What is needed: Output only the lines that run from the one with "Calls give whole" to the final line of the material, exactly as they are written.

____ Stored data

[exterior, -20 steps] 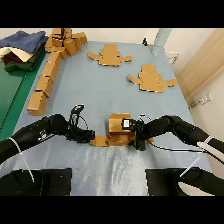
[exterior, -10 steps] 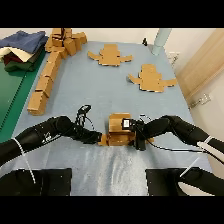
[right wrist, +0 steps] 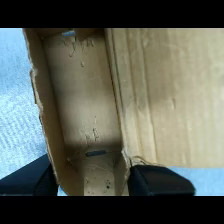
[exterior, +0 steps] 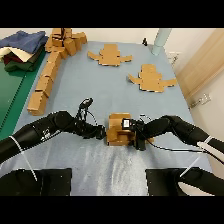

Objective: Fold the box.

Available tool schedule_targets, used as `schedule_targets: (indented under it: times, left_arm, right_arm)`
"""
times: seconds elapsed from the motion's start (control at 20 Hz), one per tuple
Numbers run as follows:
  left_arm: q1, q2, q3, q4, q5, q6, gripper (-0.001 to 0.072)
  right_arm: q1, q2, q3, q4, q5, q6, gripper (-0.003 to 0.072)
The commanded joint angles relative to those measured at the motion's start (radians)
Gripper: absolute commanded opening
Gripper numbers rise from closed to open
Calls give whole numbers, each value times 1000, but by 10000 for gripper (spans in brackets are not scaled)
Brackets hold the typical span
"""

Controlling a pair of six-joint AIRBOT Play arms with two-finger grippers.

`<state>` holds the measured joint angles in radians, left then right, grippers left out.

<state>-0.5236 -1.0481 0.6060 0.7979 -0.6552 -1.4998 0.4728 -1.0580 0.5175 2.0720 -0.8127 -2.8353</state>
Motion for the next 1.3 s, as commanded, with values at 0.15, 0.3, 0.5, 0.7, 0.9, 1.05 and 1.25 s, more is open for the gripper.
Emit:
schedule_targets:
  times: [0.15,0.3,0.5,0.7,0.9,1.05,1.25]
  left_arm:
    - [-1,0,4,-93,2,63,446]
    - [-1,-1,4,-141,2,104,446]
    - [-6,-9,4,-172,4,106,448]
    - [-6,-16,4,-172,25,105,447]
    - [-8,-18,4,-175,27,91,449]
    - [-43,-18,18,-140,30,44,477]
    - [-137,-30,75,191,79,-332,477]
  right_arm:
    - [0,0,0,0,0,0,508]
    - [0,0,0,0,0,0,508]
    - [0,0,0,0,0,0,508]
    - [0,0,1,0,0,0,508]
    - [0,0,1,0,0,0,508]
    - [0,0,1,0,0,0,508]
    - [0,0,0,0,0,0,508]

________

Answer to the problem:
Calls give whole numbers, each value times 1000, but by 10000 for gripper (spans in brackets are not scaled)
Brackets hold the typical span
"""

Controlling a pair of six-joint AIRBOT Play arms with two-finger grippers.

`<state>` holds the measured joint angles in radians, left then right, grippers left out.

<state>-0.5236 -1.0481 0.6060 0.7979 -0.6552 -1.4998 0.4728 -1.0580 0.5175 2.0720 -0.8127 -2.8353</state>
Motion for the next 1.3 s, as commanded, with values at 0.15, 0.3, 0.5, 0.7, 0.9, 1.05 and 1.25 s, more is open for the gripper.
Emit:
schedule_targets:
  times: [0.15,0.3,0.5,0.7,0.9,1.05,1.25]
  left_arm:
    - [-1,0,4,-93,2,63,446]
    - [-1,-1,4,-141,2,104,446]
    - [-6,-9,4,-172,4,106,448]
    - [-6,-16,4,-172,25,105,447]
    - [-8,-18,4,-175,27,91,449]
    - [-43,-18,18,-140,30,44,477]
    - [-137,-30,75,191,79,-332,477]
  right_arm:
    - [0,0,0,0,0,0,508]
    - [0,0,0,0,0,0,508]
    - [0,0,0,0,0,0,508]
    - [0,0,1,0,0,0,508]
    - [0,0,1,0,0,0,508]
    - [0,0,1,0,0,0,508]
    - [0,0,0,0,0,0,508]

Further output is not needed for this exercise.